ABOUT THIS EXERCISE:
Could you restate the data word for word?

··· DATA EXCERPT ···

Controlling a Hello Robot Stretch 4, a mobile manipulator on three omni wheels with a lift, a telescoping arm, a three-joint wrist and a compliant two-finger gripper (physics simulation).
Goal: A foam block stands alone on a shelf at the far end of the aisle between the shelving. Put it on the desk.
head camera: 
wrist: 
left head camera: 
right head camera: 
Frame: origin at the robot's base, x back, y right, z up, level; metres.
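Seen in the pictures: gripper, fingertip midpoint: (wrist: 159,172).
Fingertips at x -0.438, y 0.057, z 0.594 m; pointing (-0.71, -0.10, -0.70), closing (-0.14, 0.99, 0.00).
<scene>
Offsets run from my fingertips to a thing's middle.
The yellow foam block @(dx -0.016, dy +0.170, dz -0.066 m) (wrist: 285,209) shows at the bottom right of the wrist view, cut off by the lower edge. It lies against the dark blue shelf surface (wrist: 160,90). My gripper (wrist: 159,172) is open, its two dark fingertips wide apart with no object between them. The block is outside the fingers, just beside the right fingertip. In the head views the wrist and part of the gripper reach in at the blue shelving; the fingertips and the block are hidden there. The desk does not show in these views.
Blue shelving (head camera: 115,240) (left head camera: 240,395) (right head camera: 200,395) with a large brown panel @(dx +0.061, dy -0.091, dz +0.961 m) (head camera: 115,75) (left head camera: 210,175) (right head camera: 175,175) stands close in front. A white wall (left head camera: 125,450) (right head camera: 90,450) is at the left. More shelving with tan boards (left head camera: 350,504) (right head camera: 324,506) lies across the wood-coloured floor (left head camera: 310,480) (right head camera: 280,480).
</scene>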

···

RESPONSE TO THIS TASK:
Controlling a Hello Robot Stretch 4, a mobile manipulator on three omni wheels with a lift, a telescoping arm, a three-joint wrist and a compliant two-finger gripper (physics simulation).
Goal: A foam block stands alone on a shelf at the far end of the aisle between the shelving. Put it on the desk.
head camera: 
wrist: 
left head camera: 
right head camera: 
Frame: origin at the robot's base, x back, y right, z up, level; metres.
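Seen in the pictures: gripper, fingertip midpoint: (wrist: 159,172).
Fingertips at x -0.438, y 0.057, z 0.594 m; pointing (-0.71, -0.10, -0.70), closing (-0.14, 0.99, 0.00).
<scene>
Offsets run from my fingertips to a thing's middle.
The yellow foam block @(dx -0.016, dy +0.170, dz -0.066 m) (wrist: 285,209) shows at the bottom right of the wrist view, cut off by the lower edge. It lies against the dark blue shelf surface (wrist: 160,90). My gripper (wrist: 159,172) is open, its two dark fingertips wide apart with no object between them. The block is outside the fingers, just beside the right fingertip. In the head views the wrist and part of the gripper reach in at the blue shelving; the fingertips and the block are hidden there. The desk does not show in these views.
Blue shelving (head camera: 115,240) (left head camera: 240,395) (right head camera: 200,395) with a large brown panel @(dx +0.061, dy -0.091, dz +0.961 m) (head camera: 115,75) (left head camera: 210,175) (right head camera: 175,175) stands close in front. A white wall (left head camera: 125,450) (right head camera: 90,450) is at the left. More shelving with tan boards (left head camera: 350,504) (right head camera: 324,506) lies across the wood-coloured floor (left head camera: 310,480) (right head camera: 280,480).
</scene>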

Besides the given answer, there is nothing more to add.